▶ _Aim of the exercise_: Each line below must be reproduced exactly as it stands. Pictures stay out of the copy.

▶ _Entries shown_:
▽
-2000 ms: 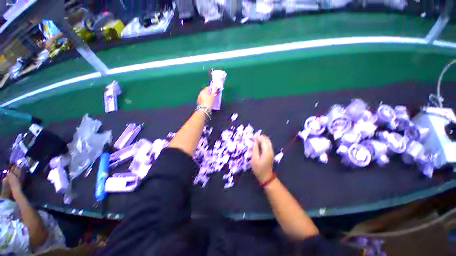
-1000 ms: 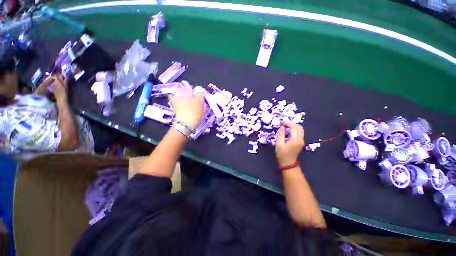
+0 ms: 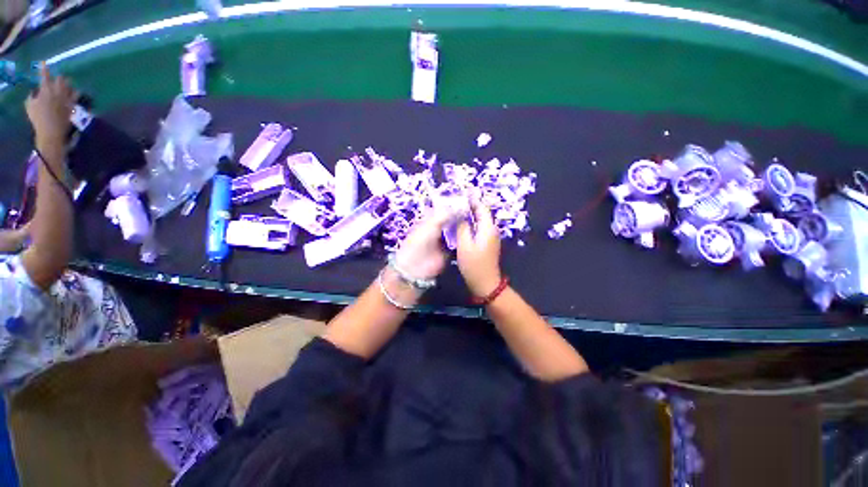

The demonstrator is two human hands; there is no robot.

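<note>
My left hand (image 3: 422, 255) and my right hand (image 3: 479, 251) meet at the front of a heap of small pale plastic brackets (image 3: 504, 188). Their fingers close around a pale plastic part (image 3: 453, 204), mostly hidden by the fingers and blending with the heap; its exact shape cannot be told. Several pale handle shells (image 3: 345, 232) lie left of the heap, some with their open trough up. One pale handle unit (image 3: 424, 68) lies on the green strip ahead, another (image 3: 194, 68) farther left.
Round fan heads (image 3: 714, 243) are piled at right beside a white box (image 3: 850, 238). A blue cylinder (image 3: 219, 219) and clear bag (image 3: 181, 157) lie left. A neighbouring person's arm (image 3: 52, 190) reaches in at far left. An open carton (image 3: 81, 409) stands below the bench edge.
My left hand has come from the shells to meet my right hand, which moved left to the heap's front. Earlier, my left hand held the unit now lying ahead. The neighbour's arm is raised.
</note>
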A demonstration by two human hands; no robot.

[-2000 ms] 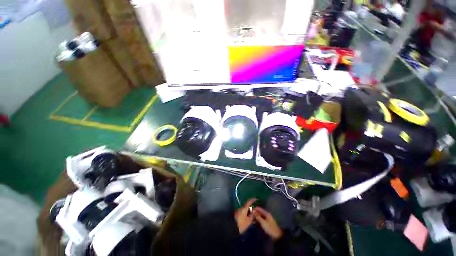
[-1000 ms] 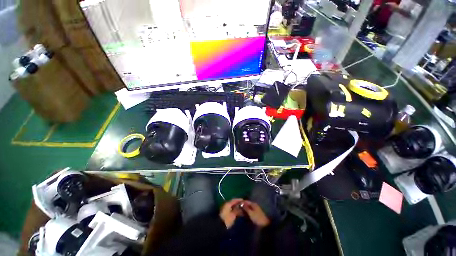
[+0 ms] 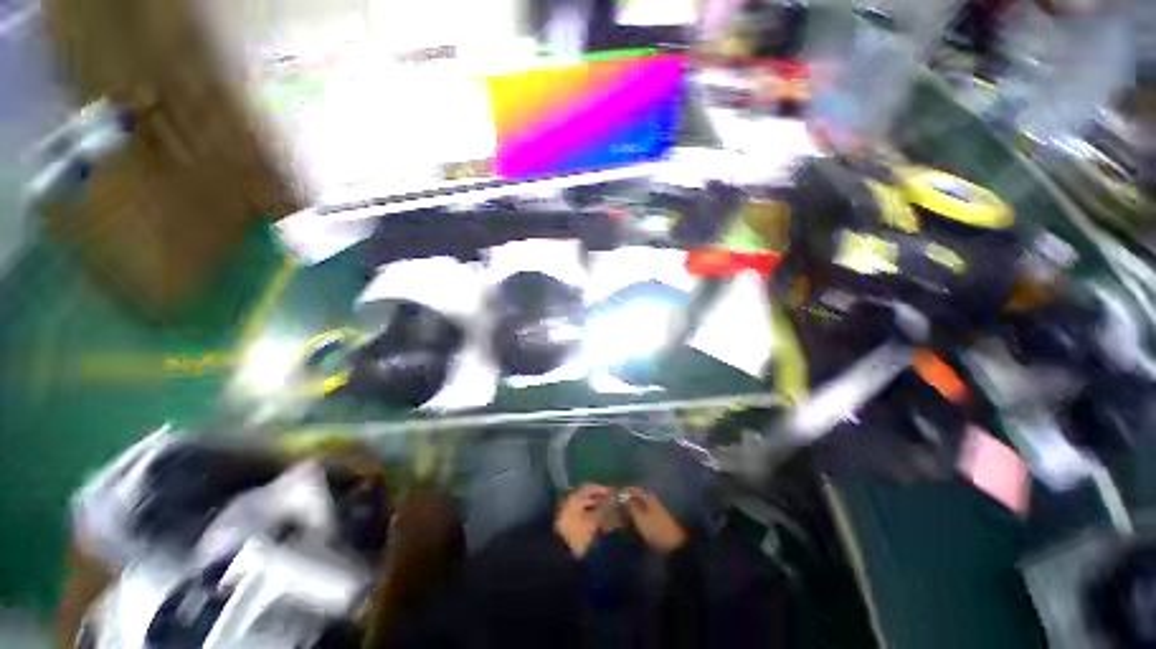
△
▶ _Task output_:
-2000 ms: 
-1000 ms: 
+0 ms: 

The demonstrator is two human hands; there is no robot.

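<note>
My left hand (image 3: 422, 255) and my right hand (image 3: 479, 251) meet at the front of a heap of small pale plastic brackets (image 3: 504, 188). Their fingers close around a pale plastic part (image 3: 453, 204), mostly hidden by the fingers and blending with the heap; its exact shape cannot be told. Several pale handle shells (image 3: 345, 232) lie left of the heap, some with their open trough up. One pale handle unit (image 3: 424, 68) lies on the green strip ahead, another (image 3: 194, 68) farther left.
Round fan heads (image 3: 714, 243) are piled at right beside a white box (image 3: 850, 238). A blue cylinder (image 3: 219, 219) and clear bag (image 3: 181, 157) lie left. A neighbouring person's arm (image 3: 52, 190) reaches in at far left. An open carton (image 3: 81, 409) stands below the bench edge.
My left hand has come from the shells to meet my right hand, which moved left to the heap's front. Earlier, my left hand held the unit now lying ahead. The neighbour's arm is raised.
</note>
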A demonstration by two human hands; no robot.

[-2000 ms] 
[-1000 ms] 
[+0 ms] 

No more output is expected.